**Directions**
Copy exactly the lines of the data below that run from the line holding "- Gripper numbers" through the line holding "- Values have", both ends included.

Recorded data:
::::

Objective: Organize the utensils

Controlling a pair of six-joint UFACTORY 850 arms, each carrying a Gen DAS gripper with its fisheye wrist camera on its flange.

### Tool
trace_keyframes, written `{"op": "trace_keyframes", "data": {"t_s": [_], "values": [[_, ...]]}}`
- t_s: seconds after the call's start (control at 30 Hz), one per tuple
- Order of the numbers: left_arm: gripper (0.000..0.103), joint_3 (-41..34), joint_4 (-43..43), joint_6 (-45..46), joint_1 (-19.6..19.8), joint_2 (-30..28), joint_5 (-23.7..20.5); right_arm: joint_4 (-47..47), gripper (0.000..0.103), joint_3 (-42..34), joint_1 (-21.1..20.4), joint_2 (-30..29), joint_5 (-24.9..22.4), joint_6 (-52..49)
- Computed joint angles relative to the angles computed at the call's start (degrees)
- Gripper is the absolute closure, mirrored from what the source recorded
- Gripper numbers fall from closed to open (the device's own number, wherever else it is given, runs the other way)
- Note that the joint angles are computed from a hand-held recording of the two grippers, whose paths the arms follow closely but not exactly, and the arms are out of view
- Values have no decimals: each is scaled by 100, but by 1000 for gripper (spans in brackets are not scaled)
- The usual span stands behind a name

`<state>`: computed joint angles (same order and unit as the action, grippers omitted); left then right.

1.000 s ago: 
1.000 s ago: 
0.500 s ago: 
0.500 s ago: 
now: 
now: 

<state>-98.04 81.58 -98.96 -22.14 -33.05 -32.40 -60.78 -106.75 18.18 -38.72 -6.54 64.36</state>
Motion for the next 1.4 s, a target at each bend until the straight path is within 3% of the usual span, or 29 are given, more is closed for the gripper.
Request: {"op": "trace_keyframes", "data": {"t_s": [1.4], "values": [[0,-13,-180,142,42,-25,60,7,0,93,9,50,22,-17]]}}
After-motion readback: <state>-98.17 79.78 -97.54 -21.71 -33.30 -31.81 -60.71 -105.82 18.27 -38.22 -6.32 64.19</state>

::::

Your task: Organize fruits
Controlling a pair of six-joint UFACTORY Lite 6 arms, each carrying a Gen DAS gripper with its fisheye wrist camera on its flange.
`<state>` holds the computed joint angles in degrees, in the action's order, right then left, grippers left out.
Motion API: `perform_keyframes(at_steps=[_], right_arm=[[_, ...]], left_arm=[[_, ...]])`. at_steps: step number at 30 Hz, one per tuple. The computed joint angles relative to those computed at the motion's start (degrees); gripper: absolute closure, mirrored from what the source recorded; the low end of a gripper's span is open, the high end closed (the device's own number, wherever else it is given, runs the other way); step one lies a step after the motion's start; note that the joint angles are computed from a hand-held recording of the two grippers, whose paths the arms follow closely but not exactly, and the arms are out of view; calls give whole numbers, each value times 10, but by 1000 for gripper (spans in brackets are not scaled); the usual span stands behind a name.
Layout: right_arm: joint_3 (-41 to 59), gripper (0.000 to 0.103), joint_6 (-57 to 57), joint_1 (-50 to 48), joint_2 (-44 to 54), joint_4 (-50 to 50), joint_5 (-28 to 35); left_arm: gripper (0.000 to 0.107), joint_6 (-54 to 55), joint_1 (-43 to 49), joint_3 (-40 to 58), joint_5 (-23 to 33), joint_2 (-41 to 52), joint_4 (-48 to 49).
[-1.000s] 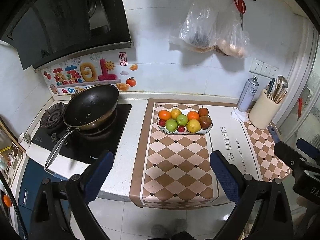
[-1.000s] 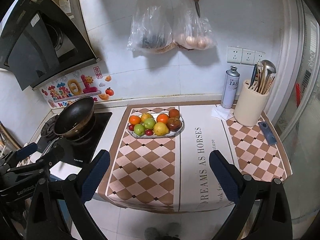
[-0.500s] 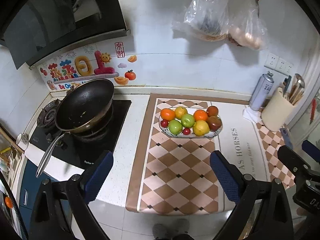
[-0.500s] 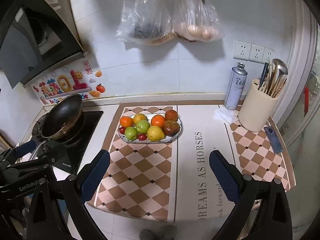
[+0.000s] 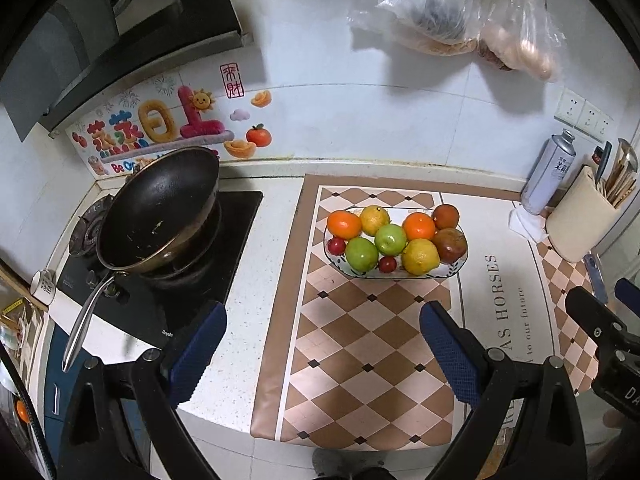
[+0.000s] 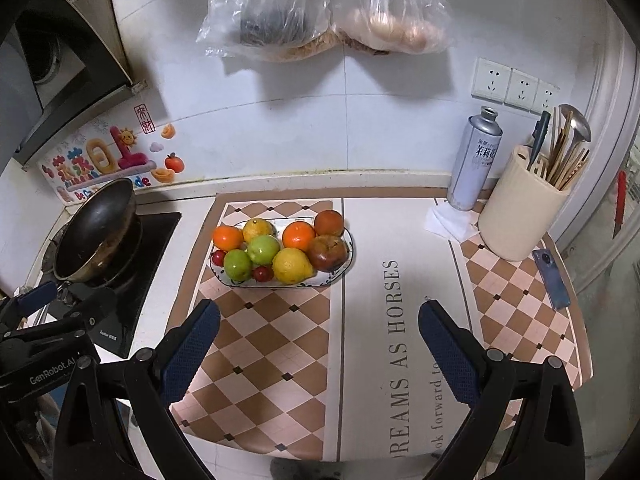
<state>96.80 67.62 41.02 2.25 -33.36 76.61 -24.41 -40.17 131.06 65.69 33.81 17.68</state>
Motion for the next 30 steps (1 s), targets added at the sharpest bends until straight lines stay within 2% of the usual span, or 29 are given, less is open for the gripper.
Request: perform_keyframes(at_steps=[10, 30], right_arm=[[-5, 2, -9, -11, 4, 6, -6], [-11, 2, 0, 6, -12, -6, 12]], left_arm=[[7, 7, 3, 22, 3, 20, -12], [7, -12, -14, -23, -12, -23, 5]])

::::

**Reply**
- Gripper numbers fall from closed to open (the device's own number, wherever else it is given, runs the other way)
- Note that the joint angles are computed from a hand-held recording of the two grippers, whose paths the arms follow closely but not exactly, and the arms are out of view
- Values have no decimals: each is scaled by 100, but by 1000 for gripper (spans in brackets are not scaled)

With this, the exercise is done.